Retype the lines of the material below, exactly and only, from the one containing "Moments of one" through the last line, with pictures left out.
:::::
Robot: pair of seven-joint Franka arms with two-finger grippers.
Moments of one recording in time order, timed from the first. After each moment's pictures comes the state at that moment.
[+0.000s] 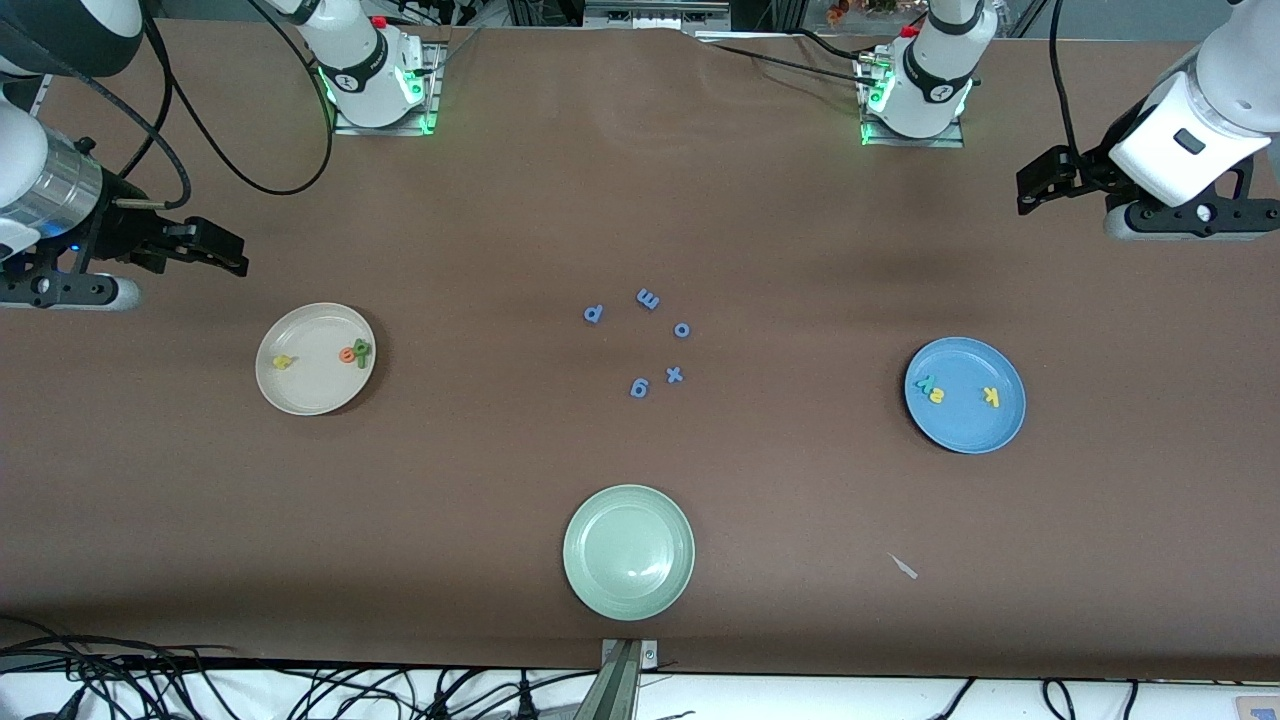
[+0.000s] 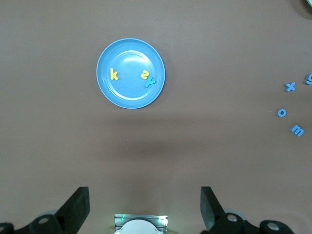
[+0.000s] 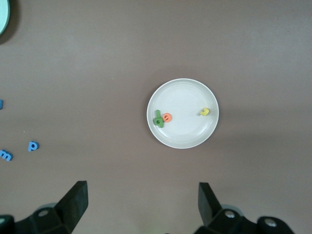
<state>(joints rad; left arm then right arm) -0.02 -0.03 -0.11 -1.60 -0.01 1.42 -0.15 0.07 0.10 0.02 -1.56 0.02 1.57 0.12</state>
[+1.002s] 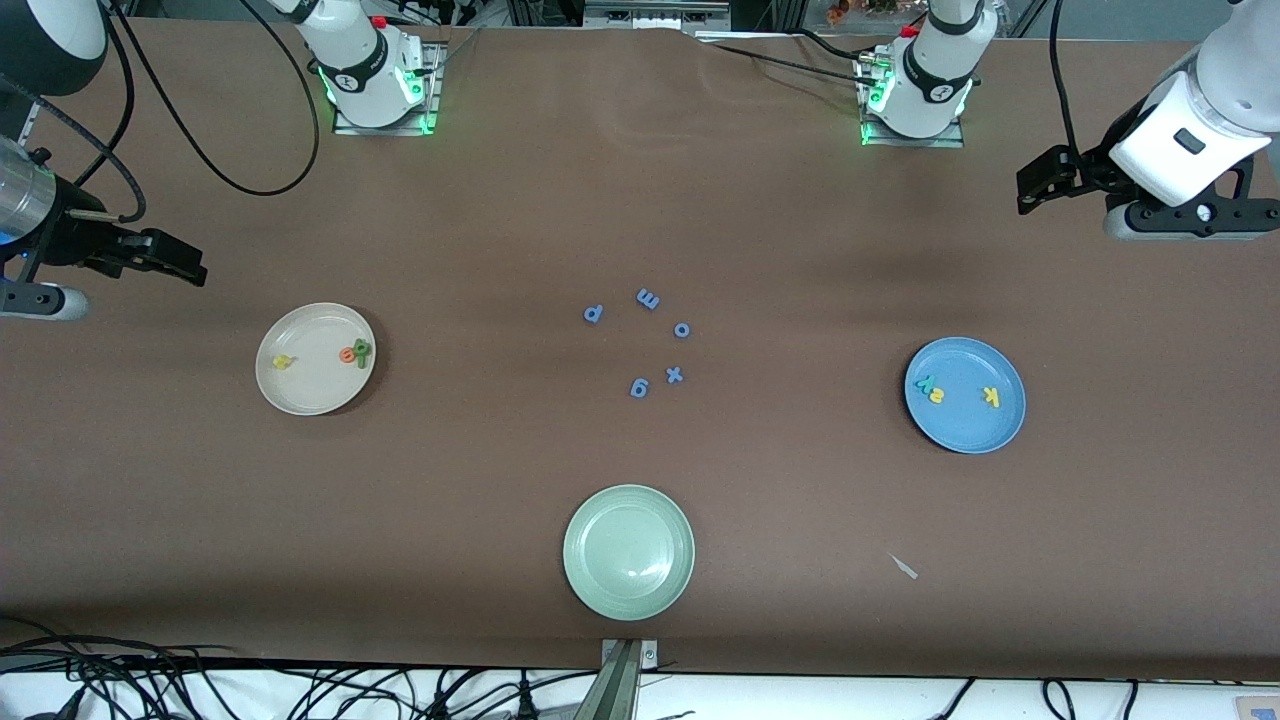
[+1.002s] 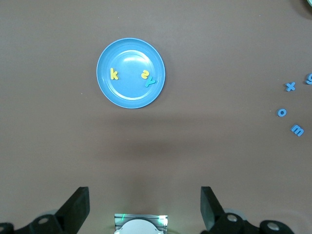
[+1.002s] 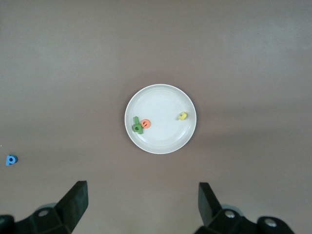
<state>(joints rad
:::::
Answer to the problem:
Moments of one recording in time order, timed from the first. After each moment's pictures comes the state at that moment.
[+0.000s] 
[+0.000s] 
[+0.000s] 
<state>(joints rad; left arm then right arm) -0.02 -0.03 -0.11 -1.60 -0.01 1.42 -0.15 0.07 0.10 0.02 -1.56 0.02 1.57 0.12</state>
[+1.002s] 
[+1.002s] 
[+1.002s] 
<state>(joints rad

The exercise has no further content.